### What is required
Write the data below out again, exactly as each line reads.
═════ Data listing ═════
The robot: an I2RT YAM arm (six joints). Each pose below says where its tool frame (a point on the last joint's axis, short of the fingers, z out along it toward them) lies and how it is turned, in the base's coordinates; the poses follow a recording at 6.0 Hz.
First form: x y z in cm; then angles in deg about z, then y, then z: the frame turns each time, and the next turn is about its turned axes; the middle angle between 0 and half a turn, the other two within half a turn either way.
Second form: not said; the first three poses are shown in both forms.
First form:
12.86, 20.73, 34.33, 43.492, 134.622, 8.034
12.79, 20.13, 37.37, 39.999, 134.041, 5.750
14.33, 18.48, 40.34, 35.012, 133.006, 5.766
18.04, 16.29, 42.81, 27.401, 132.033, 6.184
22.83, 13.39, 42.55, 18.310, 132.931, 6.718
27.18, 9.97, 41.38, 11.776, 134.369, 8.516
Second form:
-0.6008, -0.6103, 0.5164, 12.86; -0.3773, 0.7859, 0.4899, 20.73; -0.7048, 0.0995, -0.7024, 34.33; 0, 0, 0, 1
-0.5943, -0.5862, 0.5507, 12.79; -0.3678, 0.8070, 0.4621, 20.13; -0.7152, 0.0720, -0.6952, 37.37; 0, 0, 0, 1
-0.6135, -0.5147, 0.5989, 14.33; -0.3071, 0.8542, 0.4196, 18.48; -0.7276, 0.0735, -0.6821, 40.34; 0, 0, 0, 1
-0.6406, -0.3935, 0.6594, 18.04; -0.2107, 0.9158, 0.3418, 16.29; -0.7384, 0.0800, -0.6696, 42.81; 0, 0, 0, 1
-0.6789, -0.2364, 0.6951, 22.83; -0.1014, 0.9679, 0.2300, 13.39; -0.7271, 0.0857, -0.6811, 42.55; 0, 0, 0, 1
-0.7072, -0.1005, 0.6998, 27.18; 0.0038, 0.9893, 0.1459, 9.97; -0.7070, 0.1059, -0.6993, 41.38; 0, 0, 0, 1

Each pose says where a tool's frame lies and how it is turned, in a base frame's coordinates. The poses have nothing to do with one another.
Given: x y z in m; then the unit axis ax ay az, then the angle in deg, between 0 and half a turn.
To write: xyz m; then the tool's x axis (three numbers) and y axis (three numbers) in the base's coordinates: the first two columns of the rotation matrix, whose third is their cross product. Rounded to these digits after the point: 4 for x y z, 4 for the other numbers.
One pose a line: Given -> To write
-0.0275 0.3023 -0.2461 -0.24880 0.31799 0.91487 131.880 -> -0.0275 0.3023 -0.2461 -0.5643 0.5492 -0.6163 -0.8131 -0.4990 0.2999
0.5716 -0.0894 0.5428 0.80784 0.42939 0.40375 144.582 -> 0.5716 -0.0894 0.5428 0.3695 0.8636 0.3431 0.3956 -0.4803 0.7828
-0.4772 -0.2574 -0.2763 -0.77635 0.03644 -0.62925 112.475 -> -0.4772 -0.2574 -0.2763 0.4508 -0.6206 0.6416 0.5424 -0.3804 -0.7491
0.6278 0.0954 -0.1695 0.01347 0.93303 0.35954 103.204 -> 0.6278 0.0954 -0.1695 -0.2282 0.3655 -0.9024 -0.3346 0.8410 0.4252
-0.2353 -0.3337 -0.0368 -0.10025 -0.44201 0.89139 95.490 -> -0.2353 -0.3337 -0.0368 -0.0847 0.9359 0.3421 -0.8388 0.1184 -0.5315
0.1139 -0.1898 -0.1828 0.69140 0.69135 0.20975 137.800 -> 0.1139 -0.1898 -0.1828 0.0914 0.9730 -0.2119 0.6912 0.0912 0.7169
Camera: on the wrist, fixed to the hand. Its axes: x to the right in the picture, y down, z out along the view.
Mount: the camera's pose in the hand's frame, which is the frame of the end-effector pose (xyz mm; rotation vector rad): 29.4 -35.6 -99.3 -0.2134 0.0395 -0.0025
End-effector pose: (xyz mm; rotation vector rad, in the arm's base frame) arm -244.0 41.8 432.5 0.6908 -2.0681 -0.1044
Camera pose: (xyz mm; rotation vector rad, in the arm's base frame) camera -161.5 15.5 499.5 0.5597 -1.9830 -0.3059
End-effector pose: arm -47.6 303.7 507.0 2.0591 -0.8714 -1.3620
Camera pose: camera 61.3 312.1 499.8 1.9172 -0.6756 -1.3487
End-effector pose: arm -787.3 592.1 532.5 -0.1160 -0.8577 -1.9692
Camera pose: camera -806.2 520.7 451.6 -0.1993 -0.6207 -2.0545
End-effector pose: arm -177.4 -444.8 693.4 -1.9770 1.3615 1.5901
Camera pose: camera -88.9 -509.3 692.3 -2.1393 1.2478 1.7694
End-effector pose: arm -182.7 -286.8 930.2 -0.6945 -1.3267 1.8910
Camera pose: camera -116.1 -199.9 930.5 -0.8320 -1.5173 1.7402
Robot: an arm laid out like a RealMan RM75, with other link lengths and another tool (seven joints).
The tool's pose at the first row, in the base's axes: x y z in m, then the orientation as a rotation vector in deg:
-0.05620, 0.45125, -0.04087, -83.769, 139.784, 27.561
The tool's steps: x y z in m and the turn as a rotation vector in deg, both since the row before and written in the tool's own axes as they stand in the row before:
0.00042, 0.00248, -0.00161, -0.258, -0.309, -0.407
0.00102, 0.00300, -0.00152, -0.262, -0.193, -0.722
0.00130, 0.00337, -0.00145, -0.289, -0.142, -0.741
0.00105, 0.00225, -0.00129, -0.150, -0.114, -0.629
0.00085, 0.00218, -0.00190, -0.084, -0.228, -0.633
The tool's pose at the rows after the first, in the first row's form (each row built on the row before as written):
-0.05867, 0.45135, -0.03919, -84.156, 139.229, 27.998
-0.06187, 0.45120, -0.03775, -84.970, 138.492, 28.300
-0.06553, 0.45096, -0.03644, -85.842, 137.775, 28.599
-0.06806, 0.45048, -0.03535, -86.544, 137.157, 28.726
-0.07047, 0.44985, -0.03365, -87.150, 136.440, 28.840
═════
### Result for this exercise
The robot: an I2RT YAM arm (six joints). Each pose below says where its tool frame (a point on the last joint's axis, short of the fingers, z out along it toward them) lies and how it is turned, in the base's coordinates; the poses follow a recording at 6.0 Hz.
First form: x y z in cm; then angles in deg about z, then y, then z: the frame turns each time, and the next turn is about its turned axes; the middle angle between 0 and half a turn, the other two within half a turn either way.
Second form: not said; the first three poses are shown in both forms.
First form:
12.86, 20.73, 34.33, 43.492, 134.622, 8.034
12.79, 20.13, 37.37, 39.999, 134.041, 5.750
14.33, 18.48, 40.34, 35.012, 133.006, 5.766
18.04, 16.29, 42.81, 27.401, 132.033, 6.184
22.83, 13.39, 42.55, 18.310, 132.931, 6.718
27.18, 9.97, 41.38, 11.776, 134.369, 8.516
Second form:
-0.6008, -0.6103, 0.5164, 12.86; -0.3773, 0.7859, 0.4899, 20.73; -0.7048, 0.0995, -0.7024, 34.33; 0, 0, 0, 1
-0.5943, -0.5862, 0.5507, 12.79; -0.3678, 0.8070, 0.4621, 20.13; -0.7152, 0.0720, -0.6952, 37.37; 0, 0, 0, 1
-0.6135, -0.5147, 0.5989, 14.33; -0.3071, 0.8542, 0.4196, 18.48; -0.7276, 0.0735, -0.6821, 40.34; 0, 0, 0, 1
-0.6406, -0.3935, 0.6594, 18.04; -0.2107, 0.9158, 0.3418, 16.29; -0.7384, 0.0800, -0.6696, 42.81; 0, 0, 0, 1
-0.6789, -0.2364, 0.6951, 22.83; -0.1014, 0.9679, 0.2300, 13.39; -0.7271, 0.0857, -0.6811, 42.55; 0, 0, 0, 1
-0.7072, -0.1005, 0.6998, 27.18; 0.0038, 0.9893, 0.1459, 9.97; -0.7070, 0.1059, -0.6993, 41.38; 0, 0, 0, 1

Each pose says where a tool's frame lies and how it is turned, in a base frame's coordinates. The poses have nothing to do with one another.
Given: x y z in m; then the unit axis ax ay az, then the angle in deg, between 0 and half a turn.
To write: xyz m; then the tool's x axis (three numbers) and y axis (three numbers) in the base's coordinates: the first two columns of the rotation matrix, whose third is their cross product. Rounded to these digits after the point: 4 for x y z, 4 for the other numbers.
One pose a line: Given -> To write
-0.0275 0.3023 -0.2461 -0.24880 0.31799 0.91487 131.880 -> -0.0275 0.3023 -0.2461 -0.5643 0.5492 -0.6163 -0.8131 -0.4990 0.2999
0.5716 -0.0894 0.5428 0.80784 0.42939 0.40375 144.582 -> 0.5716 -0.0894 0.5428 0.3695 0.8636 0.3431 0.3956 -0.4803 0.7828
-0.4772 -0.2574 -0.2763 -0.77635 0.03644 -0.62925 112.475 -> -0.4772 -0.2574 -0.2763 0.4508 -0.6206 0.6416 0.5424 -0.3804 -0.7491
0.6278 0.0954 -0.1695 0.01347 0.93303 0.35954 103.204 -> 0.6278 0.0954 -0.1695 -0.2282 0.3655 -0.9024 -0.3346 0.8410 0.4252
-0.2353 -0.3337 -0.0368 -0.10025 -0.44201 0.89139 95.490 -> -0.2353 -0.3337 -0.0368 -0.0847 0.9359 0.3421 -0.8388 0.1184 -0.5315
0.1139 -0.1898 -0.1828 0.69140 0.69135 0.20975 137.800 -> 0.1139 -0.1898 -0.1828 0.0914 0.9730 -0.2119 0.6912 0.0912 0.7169
Camera: on the wrist, fixed to the hand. Its axes: x to the right in the picture, y down, z out along the view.
Mount: the camera's pose in the hand's frame, which is the frame of the end-effector pose (xyz mm; rotation vector rad): 29.4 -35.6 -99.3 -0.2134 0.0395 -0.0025
End-effector pose: (xyz mm; rotation vector rad, in the arm's base frame) arm -244.0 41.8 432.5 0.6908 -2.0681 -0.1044
Camera pose: (xyz mm; rotation vector rad, in the arm's base frame) camera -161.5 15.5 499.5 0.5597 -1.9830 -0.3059
End-effector pose: arm -47.6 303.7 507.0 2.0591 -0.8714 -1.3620
Camera pose: camera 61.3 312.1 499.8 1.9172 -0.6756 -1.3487
End-effector pose: arm -787.3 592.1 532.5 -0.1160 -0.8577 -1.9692
Camera pose: camera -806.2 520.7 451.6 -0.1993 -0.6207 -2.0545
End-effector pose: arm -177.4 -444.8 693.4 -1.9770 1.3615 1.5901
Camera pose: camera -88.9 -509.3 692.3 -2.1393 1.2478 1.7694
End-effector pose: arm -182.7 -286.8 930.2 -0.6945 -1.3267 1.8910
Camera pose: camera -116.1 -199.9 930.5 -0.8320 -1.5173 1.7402
Robot: an arm laid out like a RealMan RM75, with other link lengths and another tool (seven joints).
The tool's pose at the first row, in the base's axes: x y z in m, then the orientation as a rotation vector in deg:
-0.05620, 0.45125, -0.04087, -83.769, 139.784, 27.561
The tool's steps: x y z in m and the turn as a rotation vector in deg, both since the row before and written in the tool's own axes as they stand in the row before:
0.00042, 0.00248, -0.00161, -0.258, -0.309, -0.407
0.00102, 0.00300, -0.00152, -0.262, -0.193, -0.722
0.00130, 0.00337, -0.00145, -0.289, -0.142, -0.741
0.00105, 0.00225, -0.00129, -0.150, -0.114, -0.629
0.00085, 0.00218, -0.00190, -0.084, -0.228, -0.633
The tool's pose at the rows after the first, in the first row's form (each row built on the row before as written):
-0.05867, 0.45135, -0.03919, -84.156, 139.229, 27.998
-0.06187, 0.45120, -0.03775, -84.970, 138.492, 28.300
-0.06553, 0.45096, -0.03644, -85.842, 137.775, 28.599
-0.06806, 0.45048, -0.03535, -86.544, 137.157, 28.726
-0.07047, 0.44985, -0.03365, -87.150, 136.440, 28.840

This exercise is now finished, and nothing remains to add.